MPI CVL uses a hostless SPMD model of computation.  The alternative is
"hosted" SIMD, where a host broadcasts CVL instructions to a collection
of slave nodes.  This model was used for CM-5 CVL, but for
loosely-coupled machines such as the SP-1 the broadcasts introduce extra
overhead and unnecessary synchronization.  Simple CVL instructions are
coded as loops across the block-distributed vectors.  CVL scans and
reductions use their MPI equivalents (see below).  General all-to-all
permutations are coded using nonblocking send and receive instructions
to take advantage of any communication/computation overlap possible on
the target machine.  To amortize message overhead, messages to the same
node are aggregated in a buffer before sending.  Tuning for a particular
MPI implementation is limited to choosing a size for these buffers.

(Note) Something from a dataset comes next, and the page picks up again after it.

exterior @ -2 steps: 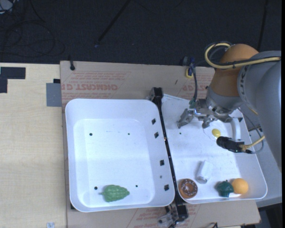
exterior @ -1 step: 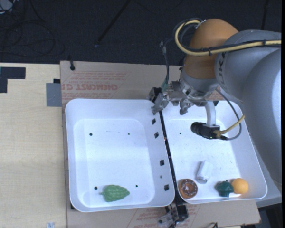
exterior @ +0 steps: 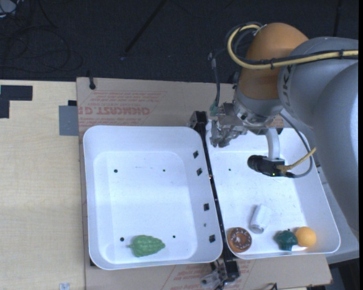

COMPARING MPI TO PARIS, CMMD AND PVM

CM-2 CVL is written in C and Paris, a parallel vector instruction set
that has direct equivalents for many CVL instructions.  CM-5 CVL is
written in C and the message-passing library CMMD.  CM-5 CVL
instructions are coded as loops over data just as in the MPI
implementation, but CMMD allows much finer-grained communication than
MPI, reducing the need to buffer messages before sending.  Both Paris
and CMMD supply scans and reductions, including segmented versions of
these operations, simplifying the implementation of CVL.  However, it is
difficult to develop and debug applications using Paris and CMMD, since
no workstation implementations exist.  A PVM implementation of CVL was
started but never completed; it suffered from PVM's lack of high-level
collective operations and the need to use manufacturers' extensions to
PVM to get reasonable performance.


MPI (MIS)FEATURES

In general, MPI proved easy to use and lived up to its promise of
portability.  Particularly useful were the nonblocking sends and support
for scans and reductions.

The main MPI misfeature from our perspective is the definition of scans
as inclusive rather than exclusive, necessitating extra communication to
generate exclusive scans for operators with no inverse.  As noted above,
support for segmented scans simplifies the implementation of CVL; they
are currently simulated in MPI CVL with user-defined scan operations
that manipulate global state.


MPI CVL PERFORMANCE

Initial benchmarks show that MPI CVL running on the SP-1 achieves 2-6
times the per-node performance of CM-5 CVL, depending on the ratio of
communication to computation for a particular instruction.  The peak
performance for "embarassingly parallel" applications such as line
fitting is about 11 MFLOPS per node.

[We intend to run MPI CVL on the CM-5 and Paragon in the near future,
allowing a comparison of results across platforms and between libraries
(MPI vs CMMD)]


FUTURE WORK

The peak performance of current RISC-based MPPs is often limited by
their main-memory bandwidth.  CVL suffers particularly acutely since
each vector instruction is implemented as a separate loop over the data.
Hence its low peak speed on the SP-1; by comparison, a C/MPI linefit
with fused loops achieves 33 MFLOPS per node.  We are writing a NESL
compiler that will generate C/MPI rather than CVL calls, enabling loop
fusion and other optimizations to be applied.  We think MPI will be an
excellent target library for developing a portable compiler.